Viral quasispecies may be an important predictor of virological responses to combination therapy in patients with chronic hepatitis C. Complex quasispecies and resistant strains may lead to high viral loads during therapy, with a concerted effect on disease severity.
阐明准种对慢性丙型肝炎患者病毒学应答及疾病严重程度的影响。
采用单链构象多态性(SSCP)分析,对47例丙型肝炎患者[32例慢性活动性肝炎(CAH)、9例肝硬化、6例肝细胞癌(HCC)]丙型肝炎病毒高变区(HVR)和非结构5B(NS5B)病毒基因中的准种进行筛查。排除HCC患者后的41例患者接受治疗,并随访1年,测定病毒学应答及疾病严重程度。对随机选取的23例患者(11例无应答者和12例获得持续病毒学应答者)分离出的病毒进行测序,以评估突变情况。
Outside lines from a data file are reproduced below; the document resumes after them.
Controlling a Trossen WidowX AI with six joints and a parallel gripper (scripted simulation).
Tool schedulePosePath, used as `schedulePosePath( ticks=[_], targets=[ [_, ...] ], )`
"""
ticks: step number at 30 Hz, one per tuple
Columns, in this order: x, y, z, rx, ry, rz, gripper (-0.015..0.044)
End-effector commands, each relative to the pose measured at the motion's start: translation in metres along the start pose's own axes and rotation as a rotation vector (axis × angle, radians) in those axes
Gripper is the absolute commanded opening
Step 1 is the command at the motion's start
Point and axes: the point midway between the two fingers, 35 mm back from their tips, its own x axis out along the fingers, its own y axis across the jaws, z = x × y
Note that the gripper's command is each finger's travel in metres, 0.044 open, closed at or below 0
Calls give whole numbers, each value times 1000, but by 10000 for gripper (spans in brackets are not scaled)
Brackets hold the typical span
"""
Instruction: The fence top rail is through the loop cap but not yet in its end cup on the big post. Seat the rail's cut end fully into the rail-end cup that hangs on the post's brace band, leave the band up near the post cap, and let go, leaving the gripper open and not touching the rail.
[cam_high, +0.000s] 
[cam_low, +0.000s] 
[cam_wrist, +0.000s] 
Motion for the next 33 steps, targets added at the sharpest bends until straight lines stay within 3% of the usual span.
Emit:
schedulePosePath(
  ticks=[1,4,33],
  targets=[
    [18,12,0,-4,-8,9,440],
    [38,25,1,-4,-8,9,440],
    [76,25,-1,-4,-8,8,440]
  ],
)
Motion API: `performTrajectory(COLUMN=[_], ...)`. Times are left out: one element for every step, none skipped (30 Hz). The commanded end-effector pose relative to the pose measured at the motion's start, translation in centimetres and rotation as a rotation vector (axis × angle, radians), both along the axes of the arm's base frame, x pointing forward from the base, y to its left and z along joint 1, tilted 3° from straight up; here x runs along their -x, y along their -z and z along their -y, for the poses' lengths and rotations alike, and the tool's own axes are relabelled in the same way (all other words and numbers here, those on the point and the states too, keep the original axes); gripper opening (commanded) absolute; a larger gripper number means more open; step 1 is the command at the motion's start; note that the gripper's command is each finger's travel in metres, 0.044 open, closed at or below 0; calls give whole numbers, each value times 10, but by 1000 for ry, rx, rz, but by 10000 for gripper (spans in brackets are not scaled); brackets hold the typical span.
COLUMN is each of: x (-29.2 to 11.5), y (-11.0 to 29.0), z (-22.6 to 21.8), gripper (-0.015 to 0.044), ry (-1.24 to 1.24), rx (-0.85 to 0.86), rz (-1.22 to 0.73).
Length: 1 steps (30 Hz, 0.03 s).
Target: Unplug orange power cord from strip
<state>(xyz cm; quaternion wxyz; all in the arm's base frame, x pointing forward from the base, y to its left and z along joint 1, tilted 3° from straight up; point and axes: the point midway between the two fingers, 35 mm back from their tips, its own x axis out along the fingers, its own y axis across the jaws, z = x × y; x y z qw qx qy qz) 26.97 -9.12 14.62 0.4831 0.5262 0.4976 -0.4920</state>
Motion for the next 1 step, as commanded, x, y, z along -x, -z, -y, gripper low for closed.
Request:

HCC和肝硬化患者中准种的出现比例高于CAH患者,表明丙型肝炎患者准种的分子进化与疾病严重程度之间存在显著相关性。复杂准种的出现与无应答者显著相关(P<0.05),并导致感染持续存在。治疗12周(HVR区:复杂准种组-CQS-5.2±2.3,简单准种组-SQS-3.2±1.9,无准种组-NQS-2.8±2.4)和24周(HVR区:CQS-3.9±2.2,SQS-3.0±2.2,NQS-2.1±2.3)后,感染复杂准种(CQS)、简单准种(SQS)和无准种(NQS)的患者之间病毒载量(log10 IU/mL)存在显著差异(P<0.05)。然而,治疗24周(NS5B病毒基因:CQS-3.9±2.2,SQS-3.0±2.2,NQS-2.1±2.3)和48周(NS5B病毒基因:CQS-3.1±2.7,SQS-2.3±2.4,NQS-2.0±2.3)后,感染CQS的患者与感染NQS的患者病毒载量之间存在统计学显著差异(P<0.05)。疾病严重程度与治疗期间的病毒载量显著相关。基于NS5B基因的系统发育分析显示,无应答者分离出的毒株在系统发育上紧密配对,但HVR区不同。这揭示了在NS5B准种进化过程中选择耐药毒株的可能性。
病毒准种可能是慢性丙型肝炎患者联合治疗病毒学应答的重要预测指标。复杂准种和耐药毒株可能导致治疗期间病毒载量升高,对疾病严重程度产生协同影响。